Orchard grass is not that common around here. The pasture at the house was pretty low from the wifes horses so we worked a deal out down the road with some city people that bought 20 acres as a investment(the entire property can flood during heavy rains not an investment I would have made) anyway it already had up 5 strand electric fence and is cross fenced. Had the horses in one half during nice weather. Now its time to move them but dont want to hurt the grass. if it was fescue id turn them in as stockpiled fescue.

So what im wondering is does OG have same tolerance as fescue thats stockpiled over winter. I figure there is between 60 and 90 days grazing on the next field.

Jeff


----------



## Vol (Jul 5, 2009)

Don't let the horses graze the Orchard too closely as you can damage the crowns with horses....when it gets down to about 4-6 " you need to take them off fairly soon.....horses can and will eat it down to the ground and kill the grass by eating the crowns of Orchard....Fescue is much more hardier and tolerant of close grazing because of lower crowns.

Regards, Mike


----------



## rjmoses (Apr 4, 2010)

It depends:

I sometimes let my pastures go to seed in the spring, then graze it short in the fall. My thinking is that it will re-seed itself and grazing it short allows the seeds to get a better start in the spring.

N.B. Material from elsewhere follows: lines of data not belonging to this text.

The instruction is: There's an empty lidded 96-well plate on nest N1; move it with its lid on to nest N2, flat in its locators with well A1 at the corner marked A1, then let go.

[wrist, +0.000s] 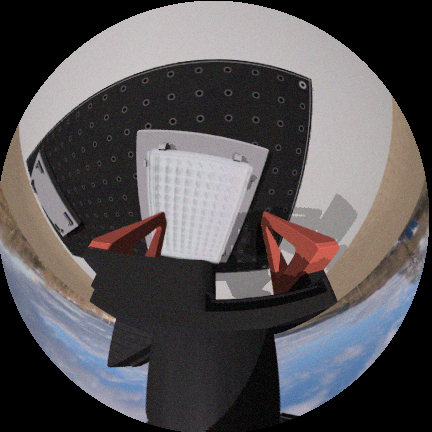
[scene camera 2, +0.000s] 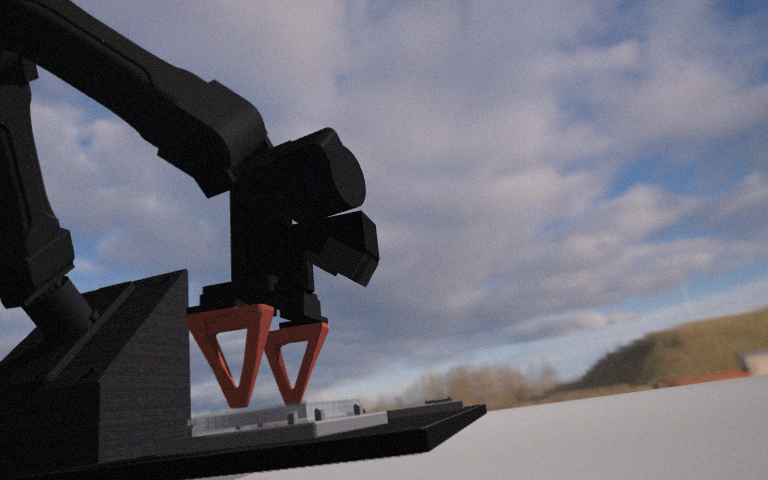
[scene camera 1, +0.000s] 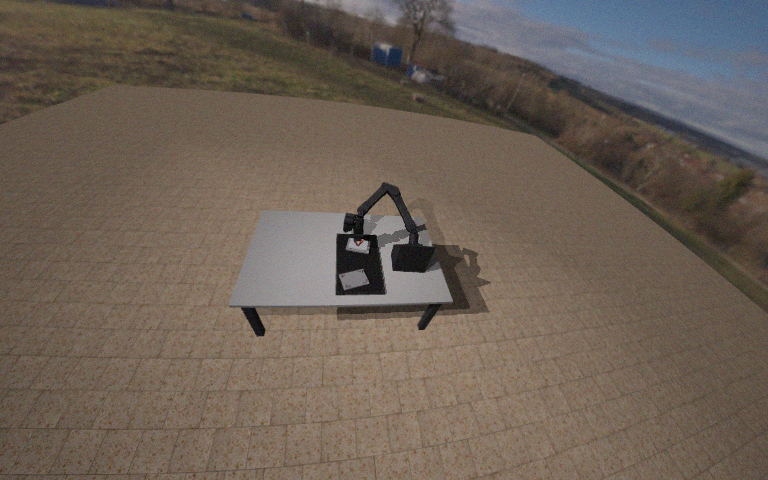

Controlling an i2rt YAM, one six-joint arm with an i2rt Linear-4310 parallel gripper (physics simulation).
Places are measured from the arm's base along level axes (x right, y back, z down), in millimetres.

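Pixels of known places: gripper, fingertip midpoint: (wrist: 213, 216) (scene camera 2: 268, 406) (scene camera 1: 357, 241); arm's base, origin of the base link: (scene camera 2: 77, 333) (scene camera 1: 413, 245).
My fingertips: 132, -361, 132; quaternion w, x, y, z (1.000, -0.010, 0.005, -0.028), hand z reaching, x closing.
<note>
Ahead of a thing's pixels: the offset from my fingertips to its top centre, as dx, dy, dz. "spot": to the spot under its first point. Level surfaces: height alone.
A clear-lidded 96-well plate @[-22, +7, +0] (wrist: 197, 200) (scene camera 2: 249, 417) sits flat between the locators of a light grey nest @[spot: -64, -67, +17] (wrist: 145, 142) (scene camera 2: 351, 422). My gripper (wrist: 213, 216) (scene camera 2: 270, 404) has orange-red fingers and is open. Its fingertips are low, close to the height of the lid, one toward each side of the plate in the wrist view; I cannot tell if either touches it. The second nest @[-321, -12, +10] (scene camera 1: 353, 279) (wrist: 50, 196) holds no plate and lies at the other end of the black board. The A1 marks and nest labels are too small to read.
Both nests stand on a black perforated board @[-159, +12, +28] (scene camera 1: 359, 262) (wrist: 215, 85) on a light grey table @[dz +41] (scene camera 1: 288, 254). The arm's dark base block (scene camera 1: 412, 258) (scene camera 2: 141, 367) stands beside the board. Small locator posts rise from the nest edges.
</note>
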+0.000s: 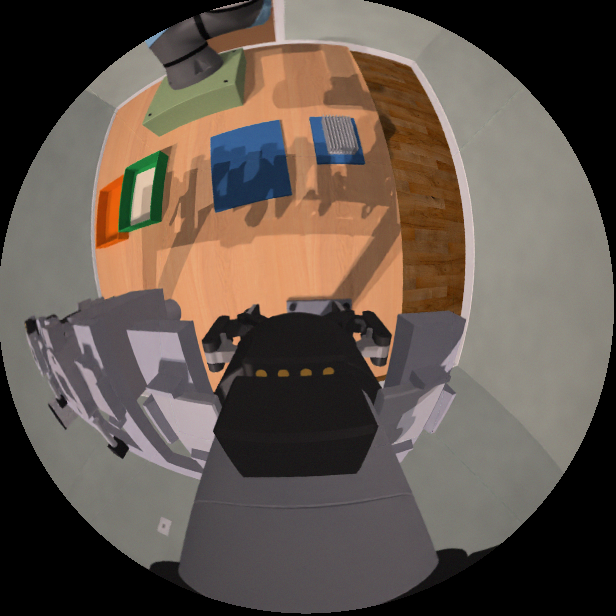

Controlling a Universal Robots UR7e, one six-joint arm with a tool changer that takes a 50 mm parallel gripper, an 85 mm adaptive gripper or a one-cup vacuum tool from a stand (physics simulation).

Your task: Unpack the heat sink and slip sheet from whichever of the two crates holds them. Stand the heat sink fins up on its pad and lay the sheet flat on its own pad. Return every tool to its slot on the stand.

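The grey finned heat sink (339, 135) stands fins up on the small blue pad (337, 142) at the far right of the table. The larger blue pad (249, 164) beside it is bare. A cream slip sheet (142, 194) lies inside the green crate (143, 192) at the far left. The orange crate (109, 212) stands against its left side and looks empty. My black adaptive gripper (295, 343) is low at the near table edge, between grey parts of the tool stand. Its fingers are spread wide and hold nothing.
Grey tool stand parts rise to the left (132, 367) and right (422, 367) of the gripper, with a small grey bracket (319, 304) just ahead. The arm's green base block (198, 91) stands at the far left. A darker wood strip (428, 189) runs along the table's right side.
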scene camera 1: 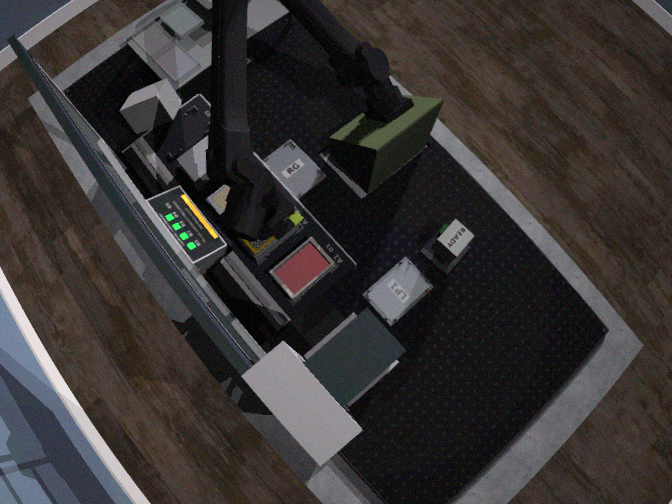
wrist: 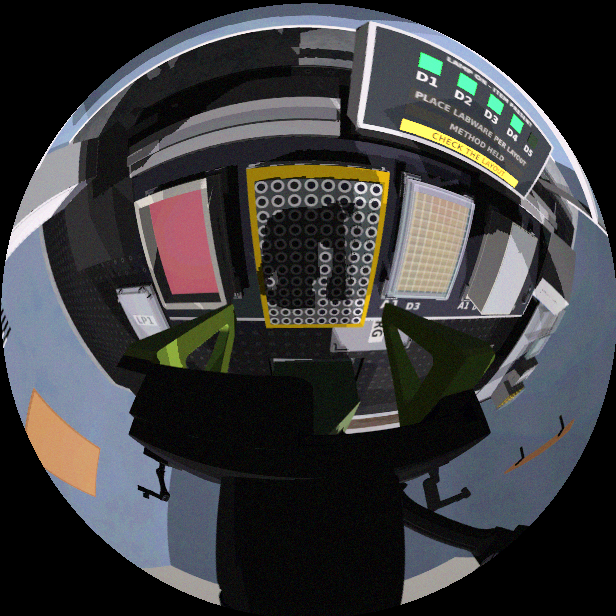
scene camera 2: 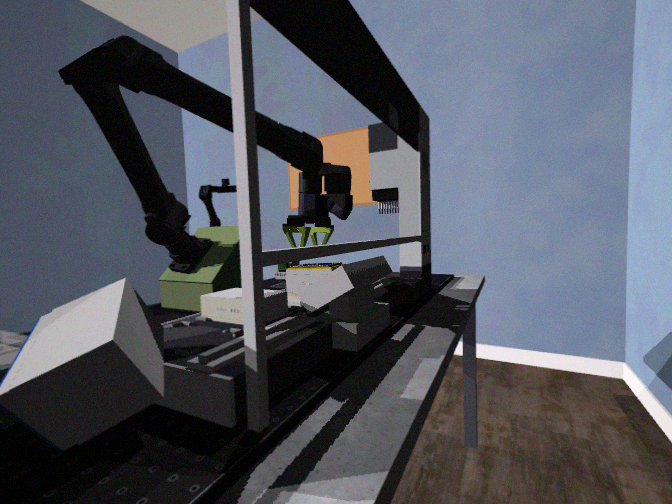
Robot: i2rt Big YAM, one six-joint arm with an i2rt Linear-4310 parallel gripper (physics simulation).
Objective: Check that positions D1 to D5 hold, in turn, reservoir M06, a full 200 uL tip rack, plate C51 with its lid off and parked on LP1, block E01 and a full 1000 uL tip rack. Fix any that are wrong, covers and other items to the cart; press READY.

This is a variation of what used to be called "trample" seeding.

Ralph


----------



## Bgriffin856 (Nov 13, 2013)

Vol said:


> Don't let the horses graze the Orchard too closely as you can damage the crowns with horses....when it gets down to about 4-6 " you need to take them off fairly soon.....horses can and will eat it down to the ground and kill the grass by eating the crowns of Orchard....Fescue is much more hardier and tolerant of close grazing because of lower crowns.
> 
> Regards, Mike


Yep Amish neighbor grazes his cattle and horses on his hayfields in the fall like we do except he let's them graze to dirt....then complains about how poorly they grow the following year.

Cows will graze to the stubble height of when it was cut and only graze the good "sweet" top part of the plants unless they are starving.

Just something I read somewhere and have come to the conclusion that its true


----------



## umpire52 (Oct 26, 2011)

Thanks for the replys I will not overgraze at all just wanted to make sure that it would not hurt stand after hard frost. Pature has just been bushhogged the last couple years so its gone to seed. The pasture was clipped about July so it went to seed this year also. Horses are turned in on the new pasture and its to the top of my boots so should last awhile. Suppose to get down to 10 tonight sure is turning cold quick this is normally Febuary weather.

Jeff


----------